Dans le paysage des partis politiques de la République fédérale, il ne reste plus qu'un (petit) rempart sûr contre une limitation de vitesse : le FDP autour du ministre des Finances Christian Lindner. Les libéraux ont réussi à faire inscrire le renoncement à une limitation générale de la vitesse dans le contrat de coalition du gouvernement avec les (plus grands) SPD et les Verts. Il est évident que les Verts préféreraient y renoncer hier plutôt qu'aujourd'hui. Une grande partie du SPD devrait avoir le même sentiment, mais par égard pour le chancelier Olaf Scholz, on se retient. Scholz avait confirmé début juillet seulement : « Ce gouvernement n'a pas convenu de cela. C'est pourquoi cela ne se fera pas. »

Au sein de la CDU/CSU, qui a été au gouvernement pendant 16 ans jusqu'à la fin de l'année dernière, on se montre aujourd'hui plus flexible que jamais. Le chef de la CDU, Friedrich Merz, balaie d'un revers de main cette demande (« un sujet symbolique »), mais d'autres ténors de l'Union se montrent plus ouverts, comme le ministre-président de Bavière, Markus Söder (CSU).

Prolonger la durée de vie des centrales nucléaires ?

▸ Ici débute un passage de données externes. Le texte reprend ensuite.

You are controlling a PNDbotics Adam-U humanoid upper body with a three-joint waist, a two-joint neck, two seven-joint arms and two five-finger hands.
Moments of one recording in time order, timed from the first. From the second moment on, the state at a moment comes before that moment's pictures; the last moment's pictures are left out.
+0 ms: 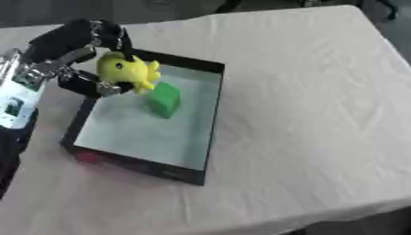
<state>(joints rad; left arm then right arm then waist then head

Jens Spahn estime qu'un accord du type « ralentir pour laisser fonctionner les centrales nucléaires plus longtemps » est envisageable. Face à la crise énergétique, le vice-président du groupe parlementaire de l'Union n'a pas exclu une limitation de vitesse sur les autoroutes. « Je ne peux pas dire avec l'énergie nucléaire : s'il vous plaît, pas de tabous, s'il vous plaît, mettez toutes les idéologies de côté, toutes les options sur la table, et ensuite ériger des interdictions de penser avec la limitation de vitesse », a déclaré l'ancien ministre de la Santé dans le magazine matinal de la chaîne ARD.

La limitation de vitesse représente certes une différence relativement faible en termes de consommation d'énergie - environ 1,5 million de tonnes de CO2 ou 600 millions de litres de carburant par an, selon l'Office fédéral de l'environnement. « Mais si les Verts disent qu'il s'agirait alors d'un compromis national, que nous faisons une utilisation de l'énergie nucléaire pendant six mois de plus en situation de pénurie, alors je pense que nous devrions aussi pouvoir parler d'une limitation de vitesse ». Dans l'urgence nationale, un bon paquet commun est nécessaire, dans lequel tout le monde saute par-dessus son ombre, a exigé Spahn.

Les Allemands oseraient faire ce saut, comme le suggèrent les sondages. Dernier en date, celui du « Spiegel », selon lequel 55 pour cent des personnes interrogées pourraient au moins s'imaginer une limite temporaire de 130 km/h. Dans les régions rurales, le taux d'approbation baisse nettement.

Alors que l'Allemagne discute de la limitation de vitesse à 130 km/h, les politiques autrichiens envisagent d'abaisser la vitesse de 130 km/h à 100 km/h.